= Sonya Lacey =

New Zealand artist (born 1976)

Sonya Lacey (born December 1976) is a New Zealand artist based in Wellington. She works with a range of mediums including performance, video and installation. Her works are in the collection of the Auckland Art Gallery Toi o Tāmaki.

== Early life ==
Lacey was born in 1976 in Hastings, New Zealand.

== Education ==
Lacey graduated from the Elam School of Fine Arts in Auckland with a MFA in 2007.

== Career ==
Lacey's artistic works demonstrate an interest in forms of communication. Her work has been curated into programmes at institutions including the Singapore Centre for Contemporary Art, the London International Film Festival, and the Govett Brewster Art Gallery. Together with Sarah Rose, Lacey established the collaborative research project lightreading.

Notable solo exhibitions:

- Making things clear at The Physics Room, Christchurch, 2010.
- Dilutions and Infinitesimals at The Physics Room, Christchurch, 2016. For this show, Lacey produced works using an original typeface, alongside a video installation, with an imagined narrative drawing the two parts of the exhibition together.
- Dilutions: Three short films by Sonya Lacey at the Centre for Contemporary Arts, Glasgow, 2016. This exhibition presented three of Lacey's short films – Infinitesimals (2016), By Sea (2015), and Newspaper for Vignelli (2010).
- Smooth but coarser than yellow at Robert Heald Gallery, Wellington, 2017.
- Speed Reading at NTU CCA, Singapore, 2017.
- Newspaper for Vignelli at Dunedin Public Art Gallery, Dunedin, 2019. This exhibition reflected Lacey's interest in different printing histories across time, and looked to the work of Italian designer Massimo Vignelli and his proposed redesign of The European Journal (c.1978) for inspiration.
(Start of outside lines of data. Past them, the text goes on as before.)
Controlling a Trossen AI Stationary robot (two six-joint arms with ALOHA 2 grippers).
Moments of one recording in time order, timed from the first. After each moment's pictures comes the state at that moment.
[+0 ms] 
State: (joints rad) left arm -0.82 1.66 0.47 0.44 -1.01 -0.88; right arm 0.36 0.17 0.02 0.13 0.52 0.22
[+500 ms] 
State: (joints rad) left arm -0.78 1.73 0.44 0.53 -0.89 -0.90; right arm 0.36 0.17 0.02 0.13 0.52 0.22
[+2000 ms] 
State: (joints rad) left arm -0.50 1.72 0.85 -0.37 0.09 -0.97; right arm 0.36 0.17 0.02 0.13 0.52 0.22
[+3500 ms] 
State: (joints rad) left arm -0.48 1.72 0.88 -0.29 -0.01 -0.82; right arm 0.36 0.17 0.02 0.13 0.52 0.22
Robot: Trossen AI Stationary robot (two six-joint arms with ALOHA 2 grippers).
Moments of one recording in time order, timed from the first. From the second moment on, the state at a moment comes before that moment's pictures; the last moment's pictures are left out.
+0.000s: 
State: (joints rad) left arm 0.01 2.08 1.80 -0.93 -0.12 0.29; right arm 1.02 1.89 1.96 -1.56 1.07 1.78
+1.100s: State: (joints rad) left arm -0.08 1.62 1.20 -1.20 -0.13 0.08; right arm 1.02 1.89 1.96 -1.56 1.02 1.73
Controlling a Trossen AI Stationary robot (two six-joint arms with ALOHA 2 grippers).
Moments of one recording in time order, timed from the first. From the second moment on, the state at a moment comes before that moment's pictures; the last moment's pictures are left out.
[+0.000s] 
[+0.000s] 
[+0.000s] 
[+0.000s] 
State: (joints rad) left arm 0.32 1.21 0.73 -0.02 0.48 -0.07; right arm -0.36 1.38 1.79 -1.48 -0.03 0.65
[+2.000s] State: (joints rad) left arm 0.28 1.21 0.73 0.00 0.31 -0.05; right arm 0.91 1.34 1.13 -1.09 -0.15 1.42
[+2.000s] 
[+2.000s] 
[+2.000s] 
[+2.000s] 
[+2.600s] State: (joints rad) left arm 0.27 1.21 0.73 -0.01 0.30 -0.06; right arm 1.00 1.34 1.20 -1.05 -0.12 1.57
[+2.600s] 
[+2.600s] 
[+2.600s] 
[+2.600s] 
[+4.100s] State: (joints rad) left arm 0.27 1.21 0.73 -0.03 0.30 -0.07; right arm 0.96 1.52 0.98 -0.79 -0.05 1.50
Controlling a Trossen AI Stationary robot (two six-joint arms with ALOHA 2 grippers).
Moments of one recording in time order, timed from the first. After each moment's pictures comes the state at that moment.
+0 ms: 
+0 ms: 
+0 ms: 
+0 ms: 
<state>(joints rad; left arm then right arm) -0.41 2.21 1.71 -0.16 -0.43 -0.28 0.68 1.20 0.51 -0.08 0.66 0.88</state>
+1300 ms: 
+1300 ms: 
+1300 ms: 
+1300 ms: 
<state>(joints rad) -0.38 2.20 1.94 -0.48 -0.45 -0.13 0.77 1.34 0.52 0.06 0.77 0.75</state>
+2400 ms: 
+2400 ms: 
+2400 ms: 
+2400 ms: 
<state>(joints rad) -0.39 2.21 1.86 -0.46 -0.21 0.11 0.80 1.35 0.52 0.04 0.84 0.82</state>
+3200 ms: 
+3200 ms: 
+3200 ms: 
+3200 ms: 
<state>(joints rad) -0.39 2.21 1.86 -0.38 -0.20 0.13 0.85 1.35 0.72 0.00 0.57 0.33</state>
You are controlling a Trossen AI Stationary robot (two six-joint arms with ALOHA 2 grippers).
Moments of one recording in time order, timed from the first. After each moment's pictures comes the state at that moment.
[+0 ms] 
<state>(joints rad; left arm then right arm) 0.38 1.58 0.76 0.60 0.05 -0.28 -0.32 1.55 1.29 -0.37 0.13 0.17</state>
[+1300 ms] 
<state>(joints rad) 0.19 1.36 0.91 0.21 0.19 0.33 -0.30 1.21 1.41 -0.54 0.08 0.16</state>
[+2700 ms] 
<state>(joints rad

== Awards and residencies ==

- Awarded residency at the Banff Centre, Canada in 2012.
- Awarded residency at the Centre for Contemporary Art Singapore in 2017. During this residency, Lacey developed a project titled One divides into two, which derives its title from a Maoist slogan from the 1960s. This project expanded Lacey's investigations into non-western print histories.